In a society in which the principle of transparency, inherited from the ideology of Enlightenment, became a sine qua non condition for the construction of democracy, journalism became a thermometer to measure modern values. The specificity of the journalistic account is of the order of, say, "social commitment." It is the founding act of journalistic activity that gives it its uniqueness: the legitimate son of two Revolutions, Industrial and French, journalism is established as a practice linked to the ideals of emancipation, transparency, pluralism and modernity.

It seems to us that from these ideas of the news activity there remained only the desire for transparency, but not that which is indispensable for the republican spirit; it is a kind of superficial and gossipy transparency. Still in the wake of Muniz Sodré: "With the technological developments of the mass media, there has been an enlargement of the public sphere, but only in its material or functional dimensions, without historical correspondence with what formerly meant politics and culture for the consolidation of the bourgeois republic The operation of what was called "cultural industry" required nothing more than the effectiveness of information flows and the mobilization of public attention by the diversified rhetoric of entertainment."

Without the musculature that gave it the initial force to form the public sphere, journalism gains a survival in the contemporary scenario through the sensation of feeling, emitting a torrent of stimuli with images that do not cease, that do not end, that do not cease to shine to ours front. A platform that feeds on hyper-narcism, a taste for novelty, the promotion of the futile and frivolous (remember again President Barack Obama's selfie at Nelson Mandela's wake) and the supremacy of hedonistic ideology gives meaning to the avalanche of news that is offered as important. We look into these images, which announce the ordinary events and we weave new cut out vision of the world. The transparency of the world today is correlated with access to images that excel at appearances.

Conclusion

Returning to our initial questions: in what does this establish neighborhood ties with identities and social representations? In the infinite stock of images, black men and women are still deprived of power, because they are still fixed to the imaginary patterns that imprison them in places full of destitution of their humanity. The ideal of the self, the psychic instance that accompanies each of us throughout life as a figure of what we owe or wish to be, as we have already pointed out, is formed and crystallized via images, distributing power to those who bear signs capable of representing (beauty, happiness, austerity, intelligence...). Claudia Silva Ferreira's bodies, of children sold as slaves on the Free Market, sales site, mostly black youth, chained to posts in the country's large cities do not even remotely carry the indexes of those cultural ideals that the press feeds for visibility of the world.
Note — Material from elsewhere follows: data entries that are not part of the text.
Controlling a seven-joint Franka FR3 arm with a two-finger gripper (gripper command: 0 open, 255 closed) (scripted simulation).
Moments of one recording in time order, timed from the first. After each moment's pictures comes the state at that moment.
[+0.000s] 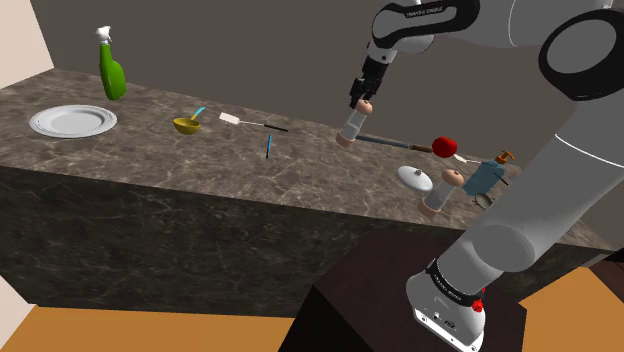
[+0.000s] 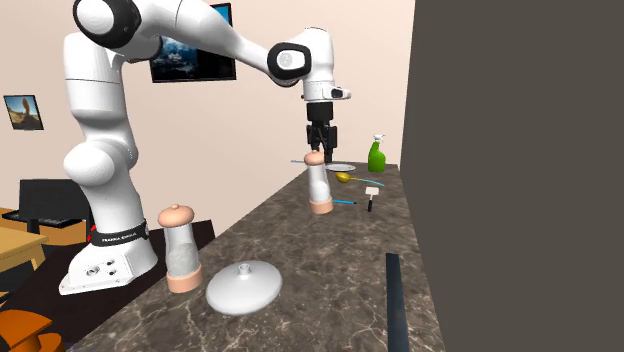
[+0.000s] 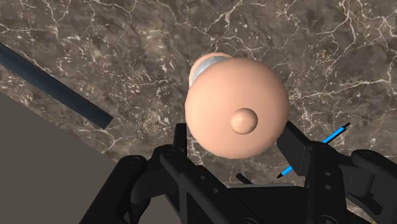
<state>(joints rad) -0.08 0.05 -0.25 -1.90 0.02 2.00 -0.34</state>
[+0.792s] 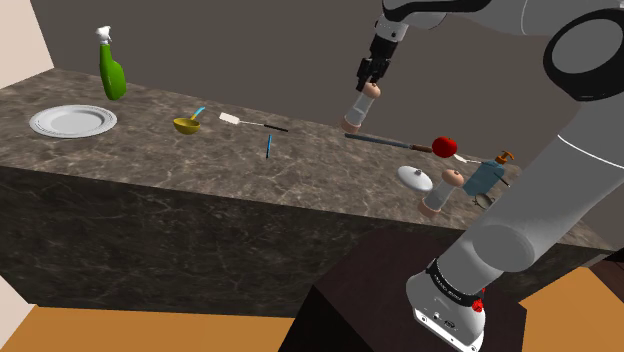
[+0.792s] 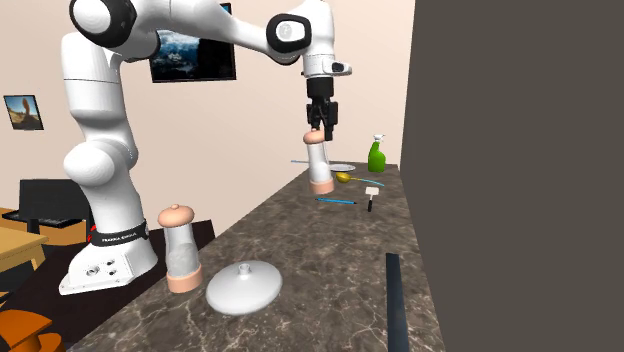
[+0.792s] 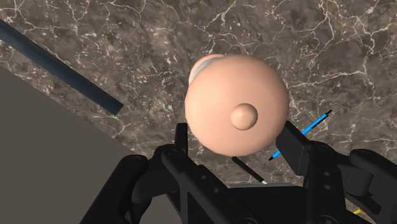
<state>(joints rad) -0.08 0.03 -0.25 -1.76 0.01 1.84 -0.33</state>
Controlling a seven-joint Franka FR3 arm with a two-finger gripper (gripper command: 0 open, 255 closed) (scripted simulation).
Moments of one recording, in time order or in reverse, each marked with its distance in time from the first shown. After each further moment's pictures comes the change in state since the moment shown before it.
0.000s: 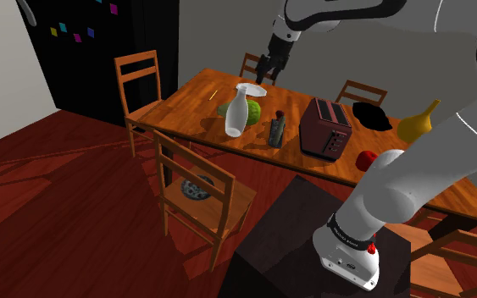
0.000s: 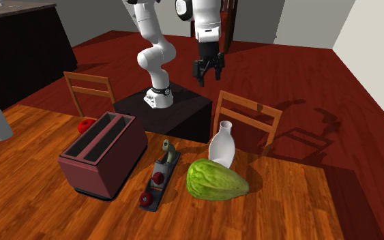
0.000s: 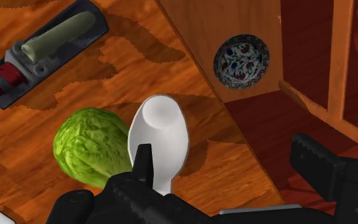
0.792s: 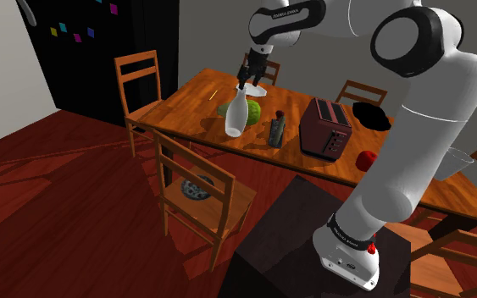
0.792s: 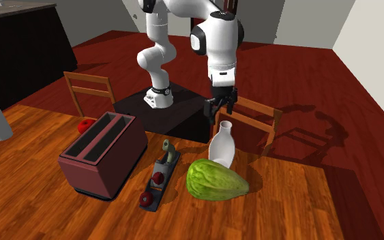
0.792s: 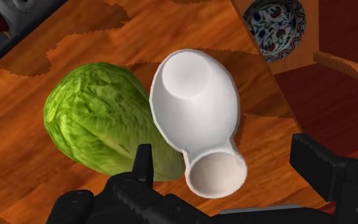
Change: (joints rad) arm -0.040 0.457 -0.068 0.320 0.153 0.085 -0.141
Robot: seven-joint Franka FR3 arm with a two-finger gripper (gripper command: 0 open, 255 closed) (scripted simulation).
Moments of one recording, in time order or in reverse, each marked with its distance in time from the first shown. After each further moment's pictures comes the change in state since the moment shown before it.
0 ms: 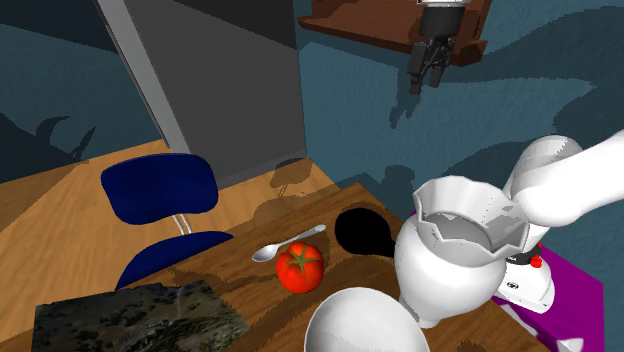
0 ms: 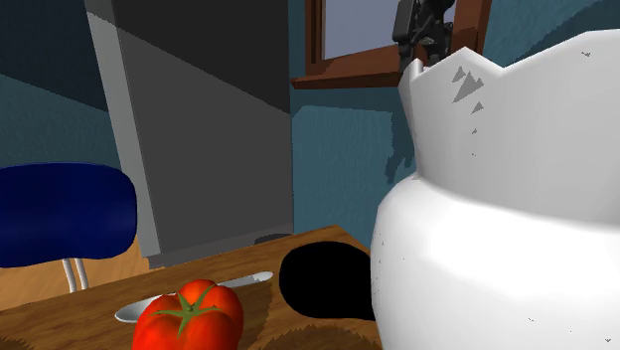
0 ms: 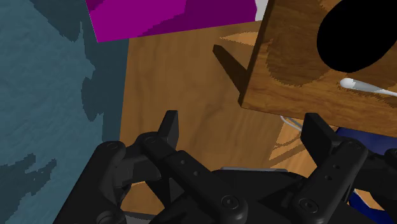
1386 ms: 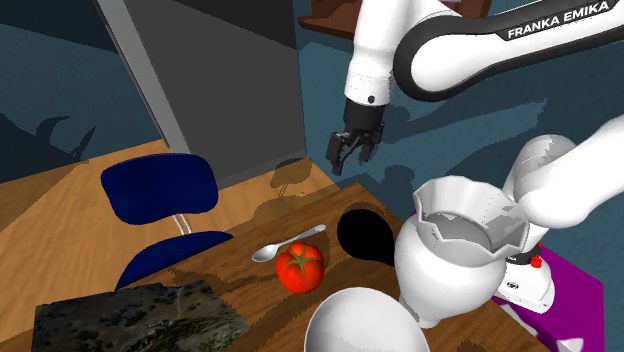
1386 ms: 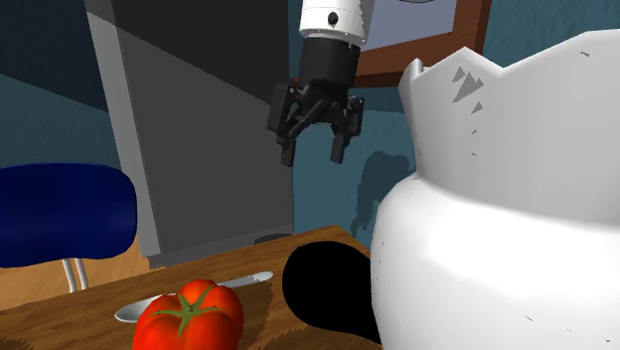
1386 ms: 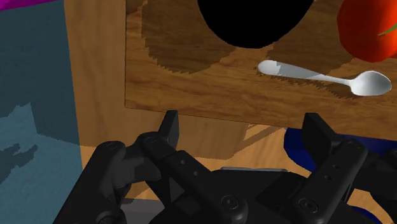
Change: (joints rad) arm 0.088 0.175 0.429 -0.213 0.214 0.576 0.373
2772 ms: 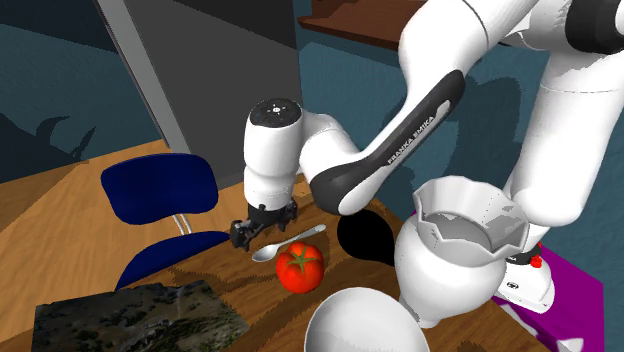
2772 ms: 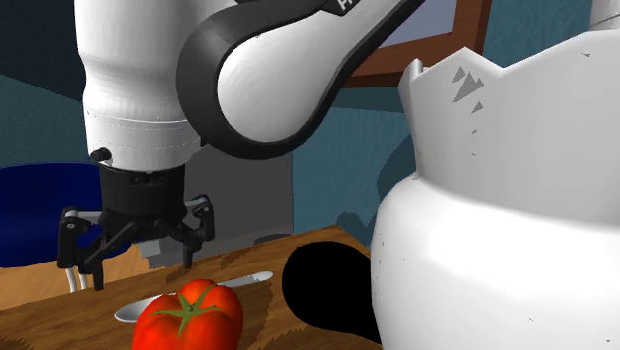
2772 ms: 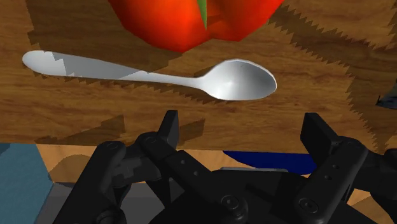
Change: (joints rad) arm -0.082 0.811 0.428 0.371 -0.701 0.416 0.824
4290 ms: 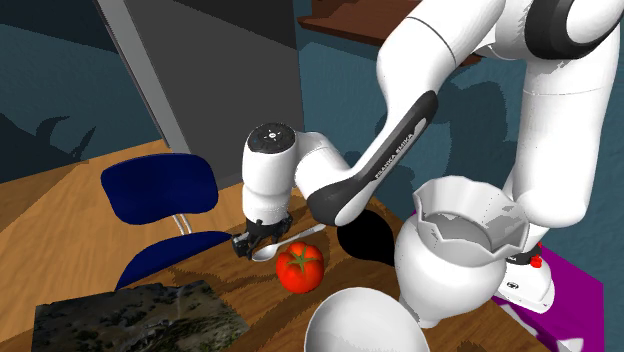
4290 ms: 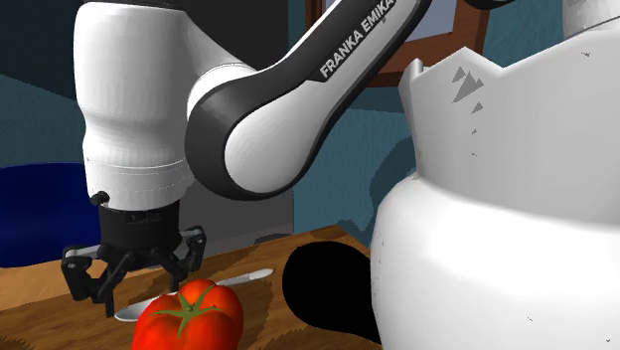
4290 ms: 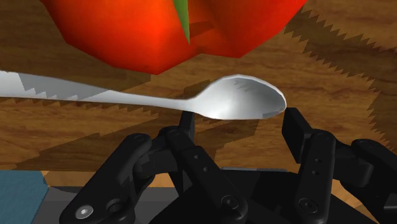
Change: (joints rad) arm 0.058 0.117 -0.064 0.026 -0.145 0.048 0.099
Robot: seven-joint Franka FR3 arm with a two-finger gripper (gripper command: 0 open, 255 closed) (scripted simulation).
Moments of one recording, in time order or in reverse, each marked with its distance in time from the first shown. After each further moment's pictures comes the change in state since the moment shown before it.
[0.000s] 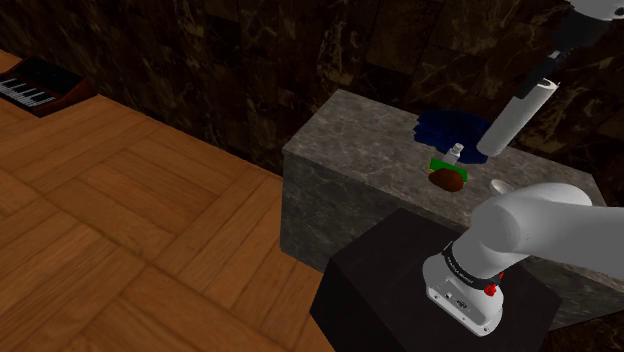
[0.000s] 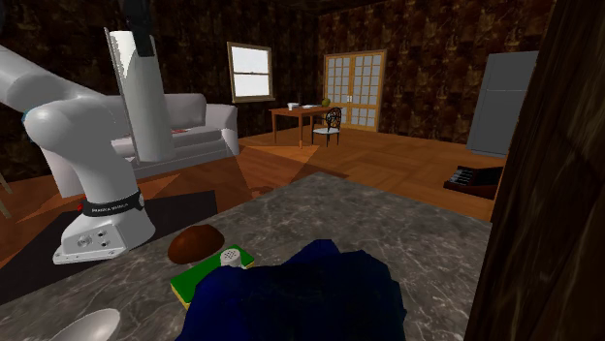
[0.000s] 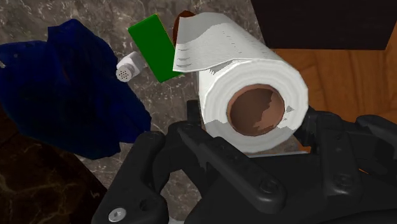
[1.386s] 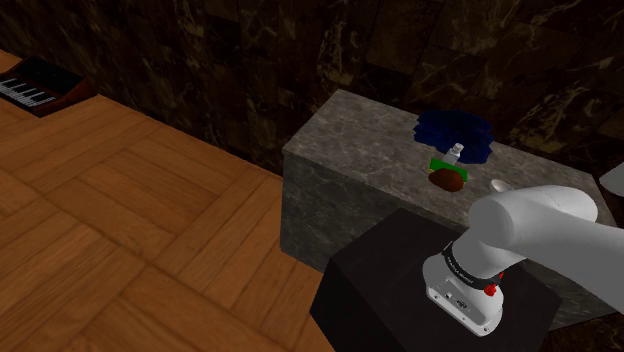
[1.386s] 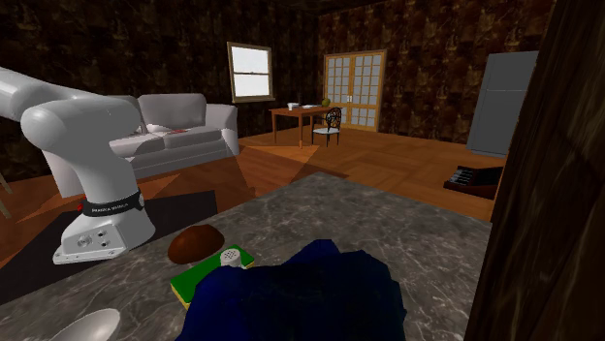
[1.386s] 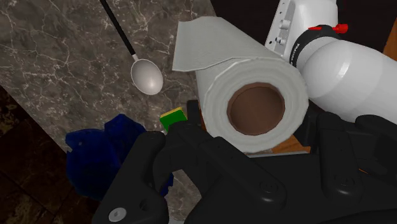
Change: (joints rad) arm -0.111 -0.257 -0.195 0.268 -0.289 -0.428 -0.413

To the pluralism of voices in journalism must correspond to the pluralism of images, so that the regimes of visibility that guide the advertising of black men and women are not regimes of exception. Apart from soccer players and artists, the visibility of power is still embodied in bodies that, even if detached from the sacred power of the past, have the inscription of signs that reaffirm the human; signs that are systematically subtracted from the black population in the imaging devices that come to us (guidelines on behavior, politics, science insistently insist on the absence of blacks). Therefore, to think about democratic journalism is to think, in advance, of the pacts established for the visibility and transparency of the world.